Tapi Anaya memang harus sadar diri, karena sekarang Anaya sudah tahu jika dirinya hanya orang asing yang menumpang hidup di sana.
Sudah waktunya Anaya melangkah mencari kehidupannya sendiri, Anaya akan cari orang tua kandungnya, dan akan tanyakan kenapa sampai membuangnya.
----
"Haikal, makan dulu, Sayang."
"Aku buru-buru, nanti saja makan siang aku pulang."
Haikal keluar dan kembali memasuki mobilnya, rasanya tidak nyaman sekali jika Haikal banyak diam di rumah, apa lagi kenyataan tentang Anaya cukup membuatnya gelisah.
"Kenapa Nay, kenapa seperti ini."
Haikal menggaruk kepalanya yang tak gatal, jujur saja Haikal tidak ingin meninggalkan Anaya, tapi Haikal tidak siap dengan penolakan orang tuanya nanti saat tahu siapa sebenarnya Anaya di keluarga Firman.
Haikal membuka ponselnya, tak ada balasan dari Sasya, tapi tidak apa karena wanita itu pasti akan mau menemuinya sekarang.
Tingg .... Haikal kembali melihat ponselnya, pada akhirnya Sasya membalas pesannya juga, wanita itu sudah menunggu di ujung jalan.
"Baguslah, aku gak harus datang ke rumah, dan gak harus juga bertemu dengan Anaya."
Haikal menyimpan kembali ponselnya, dan melajukan mobilnya dengan cepat, Haikal harus sampai sebelum ada yang melihat kedatangannya.
Tak lama berselang, Haikal sampai dan melihat Sasya di sana, saat mobil berhenti, Sasya langsung memasukinya dan tersenyum menyapa Haikal.

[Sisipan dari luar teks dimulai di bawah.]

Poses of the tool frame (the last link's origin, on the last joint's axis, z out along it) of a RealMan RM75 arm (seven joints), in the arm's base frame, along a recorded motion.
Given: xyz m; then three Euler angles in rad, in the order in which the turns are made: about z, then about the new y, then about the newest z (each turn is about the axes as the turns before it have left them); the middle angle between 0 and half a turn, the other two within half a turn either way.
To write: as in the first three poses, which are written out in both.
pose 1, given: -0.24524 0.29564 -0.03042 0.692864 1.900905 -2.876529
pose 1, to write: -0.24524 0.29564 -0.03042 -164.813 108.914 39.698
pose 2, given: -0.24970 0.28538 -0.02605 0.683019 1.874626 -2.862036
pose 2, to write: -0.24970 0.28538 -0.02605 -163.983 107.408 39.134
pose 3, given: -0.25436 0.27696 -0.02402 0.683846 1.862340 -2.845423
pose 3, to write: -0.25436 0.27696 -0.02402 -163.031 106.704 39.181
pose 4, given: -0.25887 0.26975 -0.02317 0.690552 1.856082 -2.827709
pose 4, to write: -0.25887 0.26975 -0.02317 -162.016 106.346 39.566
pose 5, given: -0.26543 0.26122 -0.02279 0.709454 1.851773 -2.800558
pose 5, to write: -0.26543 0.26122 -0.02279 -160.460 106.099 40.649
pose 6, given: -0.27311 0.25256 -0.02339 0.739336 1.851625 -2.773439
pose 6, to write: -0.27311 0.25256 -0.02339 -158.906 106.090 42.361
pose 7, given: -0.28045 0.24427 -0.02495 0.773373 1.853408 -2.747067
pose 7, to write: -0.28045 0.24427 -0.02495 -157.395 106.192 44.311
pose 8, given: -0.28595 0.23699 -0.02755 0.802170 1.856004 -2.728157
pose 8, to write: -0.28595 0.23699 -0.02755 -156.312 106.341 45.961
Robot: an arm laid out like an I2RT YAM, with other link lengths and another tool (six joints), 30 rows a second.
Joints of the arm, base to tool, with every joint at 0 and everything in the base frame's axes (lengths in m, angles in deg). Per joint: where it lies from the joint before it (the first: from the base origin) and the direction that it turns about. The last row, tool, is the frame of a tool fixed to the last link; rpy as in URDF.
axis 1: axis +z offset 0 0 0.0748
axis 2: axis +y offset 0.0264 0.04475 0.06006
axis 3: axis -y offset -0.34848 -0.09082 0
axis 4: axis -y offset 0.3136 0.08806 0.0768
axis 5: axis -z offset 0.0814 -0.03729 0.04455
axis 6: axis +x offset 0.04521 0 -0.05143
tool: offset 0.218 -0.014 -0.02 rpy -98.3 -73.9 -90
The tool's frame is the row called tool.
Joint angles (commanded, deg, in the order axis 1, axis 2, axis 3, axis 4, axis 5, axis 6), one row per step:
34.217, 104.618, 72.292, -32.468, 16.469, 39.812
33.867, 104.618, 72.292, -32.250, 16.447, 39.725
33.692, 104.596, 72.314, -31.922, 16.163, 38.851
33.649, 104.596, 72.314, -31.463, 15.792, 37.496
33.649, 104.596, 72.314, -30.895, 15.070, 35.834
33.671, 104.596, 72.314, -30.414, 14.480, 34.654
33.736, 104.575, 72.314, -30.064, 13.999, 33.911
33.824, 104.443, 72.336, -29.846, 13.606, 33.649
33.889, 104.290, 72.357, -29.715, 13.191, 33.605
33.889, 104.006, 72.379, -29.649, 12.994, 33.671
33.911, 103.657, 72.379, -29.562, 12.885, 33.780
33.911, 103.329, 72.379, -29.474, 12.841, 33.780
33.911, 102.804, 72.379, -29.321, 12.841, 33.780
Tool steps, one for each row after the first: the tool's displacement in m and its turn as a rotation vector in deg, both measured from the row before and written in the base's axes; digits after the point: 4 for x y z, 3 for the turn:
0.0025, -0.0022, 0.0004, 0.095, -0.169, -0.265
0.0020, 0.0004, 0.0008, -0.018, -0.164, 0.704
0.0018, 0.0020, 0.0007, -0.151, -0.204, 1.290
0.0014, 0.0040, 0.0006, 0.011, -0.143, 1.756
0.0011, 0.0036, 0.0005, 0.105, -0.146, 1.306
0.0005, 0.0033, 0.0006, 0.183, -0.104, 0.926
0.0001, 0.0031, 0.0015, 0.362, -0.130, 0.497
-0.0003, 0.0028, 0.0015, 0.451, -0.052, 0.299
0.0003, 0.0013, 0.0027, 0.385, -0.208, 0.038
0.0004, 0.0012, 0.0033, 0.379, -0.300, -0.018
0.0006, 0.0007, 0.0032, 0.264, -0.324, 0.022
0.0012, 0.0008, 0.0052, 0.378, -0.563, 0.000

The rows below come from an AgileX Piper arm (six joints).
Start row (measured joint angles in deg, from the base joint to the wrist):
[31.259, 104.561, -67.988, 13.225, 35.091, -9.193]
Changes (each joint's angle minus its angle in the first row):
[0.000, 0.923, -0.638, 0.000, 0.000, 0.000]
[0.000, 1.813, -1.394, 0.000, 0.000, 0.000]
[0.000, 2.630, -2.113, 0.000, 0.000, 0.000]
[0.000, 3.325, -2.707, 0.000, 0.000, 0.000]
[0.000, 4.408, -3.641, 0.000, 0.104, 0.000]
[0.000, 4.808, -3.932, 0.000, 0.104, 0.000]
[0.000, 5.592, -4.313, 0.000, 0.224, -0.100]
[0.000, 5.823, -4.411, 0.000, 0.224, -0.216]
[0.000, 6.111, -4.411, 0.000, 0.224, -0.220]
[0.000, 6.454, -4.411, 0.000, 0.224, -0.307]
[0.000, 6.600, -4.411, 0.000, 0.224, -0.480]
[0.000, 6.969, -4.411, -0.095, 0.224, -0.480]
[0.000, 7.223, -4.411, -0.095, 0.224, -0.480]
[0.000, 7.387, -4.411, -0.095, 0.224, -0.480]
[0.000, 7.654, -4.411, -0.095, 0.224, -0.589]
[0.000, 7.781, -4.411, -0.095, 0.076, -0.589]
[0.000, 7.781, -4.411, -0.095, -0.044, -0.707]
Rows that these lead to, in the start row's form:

"Sorry dadakan," ucap Haikal.
"Gak masalah, aku juga lagi malas bawa mobil."
Haikla tersenyum dan memutar balik mobilnya.
"Ada apa, tumben temui aku, padahal Anaya sudah kembali kenrumah sekarang."
Haikal diam, mungkin Anaya belum cerita tentang Haikal yang meninggalkannya, tapi sudahlah tidak perlu juga banyak bicara soal itu.
"Kalau Anaya marah gimana?" tanya Sasya.
"Anaya berhak marah, biarkan saja."
"Kamu gak takut?"
Haikal menggeleng Sasya berpaling, apa maksudnya, Haikal selalu berjuang menjaga mood Anaya agar tetap asyik dan tenang.
Tapi sekarang, Haikal seolah tak peduli dengan semua itu, apa mungkin jika Haikal telah memikirkan semuanya dan mau meninggalkan Anaya.
"Haikal," panggil Sasya.
"Apa?"
"Emmm .... soal Anaya, apa kamu masih bertahan dengan dia?"
Haikal menghentikan laju mobilnya dan berbalik menatap Sasya, Sasya tampak mengangkat kedua alisnya meminta jawaban yang jelas.
"Aku ingin bertahan, tapi mungkin orang tua aku gak akan setuju kalau tahu soal Anaya."
Sasya berpaling, senyumannya sedikit menyembul saat mendengar jawaban Haikal.
"Aku jahat Sya, aku telah meninggalkan Anaya begitu saja, padahal saat ini Anaya pasti sangat butuh aku."
Sasya kembali menoleh dan mengusap tangan Haikal.
"Itu mungkin benar, tapi sekarang kamu berfikir saja untuk kebaikan kamu dan keluarga kamu juga."
Haikal mengangguk, dan mungkin dengan meninggalkan Anaya, sudah pasti tidak akan mengecewakan keluarganya.
"Haikal, aku pernah bilang sama kamu tentang perasaan aku, dan aku akan menunggu sampai kesempatan itu ada."
"Aku pernah menjalin hubungan sama saudara kamu, kalau kita bersama pasti akan ada yang mengatai kamu."
"Tidak apa, aku tidak masalah dengan itu, aku yang tahu seperti apa perasaan aku dan seperti apa keadaannya, jadi untuk apa memikirkan orang lain."
Haikal tersenyum dan menduduk sesaat, tangannya terangkat mengusap tangan Sasya, bukankah status Sasya lebih jelas dalam keluarganya.
"Kamu harus kuat Haikal, jangan lemah, apa yang terjadi sekarang pasti yang terbaik untuk masa depan kamu dan Anaya."